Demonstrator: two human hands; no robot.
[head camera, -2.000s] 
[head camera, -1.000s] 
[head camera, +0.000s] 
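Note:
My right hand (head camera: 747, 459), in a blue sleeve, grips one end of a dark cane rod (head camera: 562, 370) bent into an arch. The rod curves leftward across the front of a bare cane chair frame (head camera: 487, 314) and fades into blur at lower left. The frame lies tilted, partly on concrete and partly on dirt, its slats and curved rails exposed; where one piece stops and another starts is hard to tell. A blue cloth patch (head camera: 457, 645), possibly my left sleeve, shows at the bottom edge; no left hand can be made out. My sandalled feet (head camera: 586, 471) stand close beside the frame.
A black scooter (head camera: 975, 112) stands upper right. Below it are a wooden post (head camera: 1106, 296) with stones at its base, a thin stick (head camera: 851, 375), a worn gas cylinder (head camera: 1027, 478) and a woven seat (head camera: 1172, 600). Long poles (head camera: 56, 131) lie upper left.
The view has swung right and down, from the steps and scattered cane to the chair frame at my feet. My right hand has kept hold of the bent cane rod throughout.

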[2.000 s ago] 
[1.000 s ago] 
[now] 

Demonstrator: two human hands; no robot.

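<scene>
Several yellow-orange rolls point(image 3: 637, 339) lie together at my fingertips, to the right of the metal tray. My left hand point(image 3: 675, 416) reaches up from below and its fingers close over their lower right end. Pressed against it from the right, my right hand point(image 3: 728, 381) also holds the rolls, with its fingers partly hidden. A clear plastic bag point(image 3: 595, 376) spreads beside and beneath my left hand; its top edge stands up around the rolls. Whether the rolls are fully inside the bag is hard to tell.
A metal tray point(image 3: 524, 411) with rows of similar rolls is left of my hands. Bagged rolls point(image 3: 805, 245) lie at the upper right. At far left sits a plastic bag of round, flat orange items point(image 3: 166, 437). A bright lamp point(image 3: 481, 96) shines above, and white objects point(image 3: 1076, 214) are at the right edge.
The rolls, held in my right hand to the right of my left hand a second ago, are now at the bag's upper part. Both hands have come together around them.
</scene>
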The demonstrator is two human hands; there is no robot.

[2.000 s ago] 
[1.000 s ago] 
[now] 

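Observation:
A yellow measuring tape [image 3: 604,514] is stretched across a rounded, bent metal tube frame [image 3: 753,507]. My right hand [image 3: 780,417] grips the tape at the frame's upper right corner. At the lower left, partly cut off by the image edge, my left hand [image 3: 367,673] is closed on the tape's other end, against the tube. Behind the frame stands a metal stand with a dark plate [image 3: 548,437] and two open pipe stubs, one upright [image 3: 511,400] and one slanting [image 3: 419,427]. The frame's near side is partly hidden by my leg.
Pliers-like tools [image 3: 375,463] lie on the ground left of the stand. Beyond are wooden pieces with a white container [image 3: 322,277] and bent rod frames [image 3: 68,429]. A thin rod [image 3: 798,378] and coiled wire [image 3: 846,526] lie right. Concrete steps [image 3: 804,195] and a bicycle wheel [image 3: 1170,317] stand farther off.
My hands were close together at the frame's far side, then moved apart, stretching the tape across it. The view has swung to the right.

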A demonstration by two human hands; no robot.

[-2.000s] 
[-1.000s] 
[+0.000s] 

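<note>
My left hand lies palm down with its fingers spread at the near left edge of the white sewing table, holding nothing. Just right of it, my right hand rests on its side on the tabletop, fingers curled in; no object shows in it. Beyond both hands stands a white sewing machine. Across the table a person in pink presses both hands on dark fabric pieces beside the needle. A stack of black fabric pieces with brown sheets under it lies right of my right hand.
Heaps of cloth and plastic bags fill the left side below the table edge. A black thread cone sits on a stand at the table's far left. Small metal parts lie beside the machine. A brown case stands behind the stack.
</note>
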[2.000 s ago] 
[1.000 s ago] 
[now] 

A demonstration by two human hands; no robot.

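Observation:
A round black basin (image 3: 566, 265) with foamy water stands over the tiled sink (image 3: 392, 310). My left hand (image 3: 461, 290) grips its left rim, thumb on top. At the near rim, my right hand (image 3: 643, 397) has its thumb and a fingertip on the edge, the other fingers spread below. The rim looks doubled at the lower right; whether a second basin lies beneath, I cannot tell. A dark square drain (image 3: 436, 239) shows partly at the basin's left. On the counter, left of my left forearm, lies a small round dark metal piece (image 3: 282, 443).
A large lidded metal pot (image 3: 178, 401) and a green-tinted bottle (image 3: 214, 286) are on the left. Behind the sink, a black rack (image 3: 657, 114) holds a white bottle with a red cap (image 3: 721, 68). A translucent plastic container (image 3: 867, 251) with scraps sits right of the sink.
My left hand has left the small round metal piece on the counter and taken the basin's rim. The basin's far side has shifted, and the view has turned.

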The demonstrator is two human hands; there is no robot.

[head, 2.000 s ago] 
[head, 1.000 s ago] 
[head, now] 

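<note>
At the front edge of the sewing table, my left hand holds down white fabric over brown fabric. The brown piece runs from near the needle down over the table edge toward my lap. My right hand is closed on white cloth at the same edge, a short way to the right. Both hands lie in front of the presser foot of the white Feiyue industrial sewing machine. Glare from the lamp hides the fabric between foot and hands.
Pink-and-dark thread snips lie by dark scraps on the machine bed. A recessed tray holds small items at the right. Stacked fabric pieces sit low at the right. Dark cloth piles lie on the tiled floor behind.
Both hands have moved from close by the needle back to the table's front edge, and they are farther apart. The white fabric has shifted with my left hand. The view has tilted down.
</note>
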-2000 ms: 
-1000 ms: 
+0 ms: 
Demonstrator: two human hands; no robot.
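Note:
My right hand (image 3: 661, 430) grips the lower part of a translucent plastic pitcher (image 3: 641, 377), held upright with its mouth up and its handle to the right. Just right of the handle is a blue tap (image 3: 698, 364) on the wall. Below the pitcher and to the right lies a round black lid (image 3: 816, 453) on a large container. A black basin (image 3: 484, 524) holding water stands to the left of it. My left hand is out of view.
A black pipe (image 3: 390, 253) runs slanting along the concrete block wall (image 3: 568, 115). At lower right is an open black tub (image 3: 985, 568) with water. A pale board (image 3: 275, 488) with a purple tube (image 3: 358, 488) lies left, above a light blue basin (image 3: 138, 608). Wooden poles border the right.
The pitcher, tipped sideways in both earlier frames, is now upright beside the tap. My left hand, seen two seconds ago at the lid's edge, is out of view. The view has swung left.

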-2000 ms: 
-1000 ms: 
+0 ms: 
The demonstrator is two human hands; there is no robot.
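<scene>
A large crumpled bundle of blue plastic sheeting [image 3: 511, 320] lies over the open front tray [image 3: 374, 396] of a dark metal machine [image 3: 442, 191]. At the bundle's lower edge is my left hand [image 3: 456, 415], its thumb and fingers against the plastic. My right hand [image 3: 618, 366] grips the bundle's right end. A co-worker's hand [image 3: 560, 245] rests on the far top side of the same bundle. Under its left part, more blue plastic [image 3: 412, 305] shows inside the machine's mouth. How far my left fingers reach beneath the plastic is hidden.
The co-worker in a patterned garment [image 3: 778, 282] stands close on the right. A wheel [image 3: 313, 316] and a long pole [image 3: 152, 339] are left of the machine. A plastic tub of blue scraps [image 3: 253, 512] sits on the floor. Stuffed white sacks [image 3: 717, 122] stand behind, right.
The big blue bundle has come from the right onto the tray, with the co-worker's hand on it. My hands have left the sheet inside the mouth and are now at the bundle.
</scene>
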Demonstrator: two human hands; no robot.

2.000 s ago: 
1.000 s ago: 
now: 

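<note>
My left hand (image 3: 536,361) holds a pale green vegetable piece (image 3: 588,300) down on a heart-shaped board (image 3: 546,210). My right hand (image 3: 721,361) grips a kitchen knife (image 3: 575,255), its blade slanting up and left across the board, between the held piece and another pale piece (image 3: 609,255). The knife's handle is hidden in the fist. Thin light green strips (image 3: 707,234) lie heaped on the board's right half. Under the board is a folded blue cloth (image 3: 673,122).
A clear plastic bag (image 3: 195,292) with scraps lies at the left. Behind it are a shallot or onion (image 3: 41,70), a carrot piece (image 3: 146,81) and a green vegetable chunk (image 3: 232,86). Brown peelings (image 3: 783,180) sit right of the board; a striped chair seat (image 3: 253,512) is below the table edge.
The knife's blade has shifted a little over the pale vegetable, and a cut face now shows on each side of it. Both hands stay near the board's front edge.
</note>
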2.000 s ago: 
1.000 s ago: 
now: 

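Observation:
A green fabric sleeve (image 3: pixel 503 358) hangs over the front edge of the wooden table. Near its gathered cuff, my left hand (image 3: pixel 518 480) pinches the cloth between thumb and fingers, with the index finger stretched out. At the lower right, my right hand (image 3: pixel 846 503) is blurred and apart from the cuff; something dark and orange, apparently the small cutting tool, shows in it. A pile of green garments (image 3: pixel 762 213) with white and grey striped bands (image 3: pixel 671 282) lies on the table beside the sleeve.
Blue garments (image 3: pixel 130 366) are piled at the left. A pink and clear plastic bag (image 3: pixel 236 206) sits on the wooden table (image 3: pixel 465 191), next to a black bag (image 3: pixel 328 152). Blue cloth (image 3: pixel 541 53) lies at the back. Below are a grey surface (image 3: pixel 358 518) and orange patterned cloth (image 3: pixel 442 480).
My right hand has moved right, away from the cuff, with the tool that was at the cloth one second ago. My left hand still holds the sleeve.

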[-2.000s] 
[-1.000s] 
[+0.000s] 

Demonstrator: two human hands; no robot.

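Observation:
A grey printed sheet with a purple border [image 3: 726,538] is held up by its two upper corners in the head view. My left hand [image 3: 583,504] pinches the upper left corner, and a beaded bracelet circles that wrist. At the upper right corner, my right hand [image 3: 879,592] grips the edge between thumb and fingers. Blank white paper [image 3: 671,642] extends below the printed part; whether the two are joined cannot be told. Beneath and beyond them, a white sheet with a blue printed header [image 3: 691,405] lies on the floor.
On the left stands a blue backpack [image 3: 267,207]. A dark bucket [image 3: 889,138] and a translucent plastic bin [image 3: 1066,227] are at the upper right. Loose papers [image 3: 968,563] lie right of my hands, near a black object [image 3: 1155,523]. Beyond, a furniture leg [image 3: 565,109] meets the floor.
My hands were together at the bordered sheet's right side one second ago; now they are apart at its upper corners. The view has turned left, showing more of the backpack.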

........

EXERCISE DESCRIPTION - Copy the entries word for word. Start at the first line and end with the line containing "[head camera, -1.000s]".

RESPONSE TO THE TASK -
Demonstrator: two human hands; no robot.
[head camera, -2.000s] 
[head camera, -1.000s] 

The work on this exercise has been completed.